A bullet pings off one of his metal fingertips.
Everyone is yelling and screaming.
Liam manages to hit him in the neck with a round, and the minister drops down to one knee in the street. He keeps holding his metal hands above his head. And he keeps smiling.
“You will never win!” he calls out with his final breath, as he touches his metal hands together. “The UNA will live forever!”
Instantly there's a huge roar of sound, as the street buckles underneath us. I lose my balance and fall down. It's like an earthquake is beginning. The ground is shaking and it won't stop.

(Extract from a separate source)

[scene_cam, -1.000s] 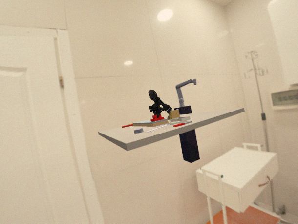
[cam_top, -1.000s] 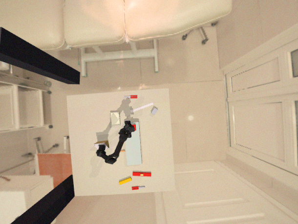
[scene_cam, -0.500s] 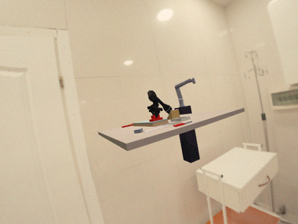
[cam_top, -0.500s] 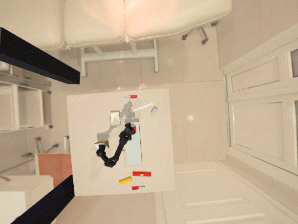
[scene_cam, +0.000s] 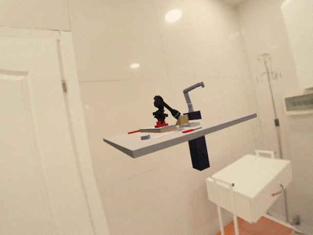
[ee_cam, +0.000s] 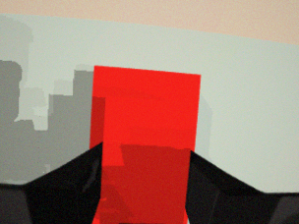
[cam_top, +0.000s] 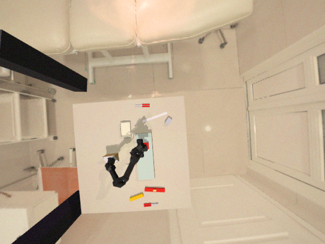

Minister Hiram collapses. His metal hands have clearly acted as a detonation switch. When he touched them together, it began a chain reaction of explosions under the city streets.
“They must have put bombs underground!” Liam calls out. Everyone is screaming. I see buildings shaking. The noise becomes a deafening roar. It's like the city is self-destructing.
“Run!” I cry out. We start racing away, trying to find safety. Huge openings appear in the street, like massive sinkholes. I see people falling down into them, to their deaths. Bits of debris start toppling from buildings, as windows explode from the vibrations.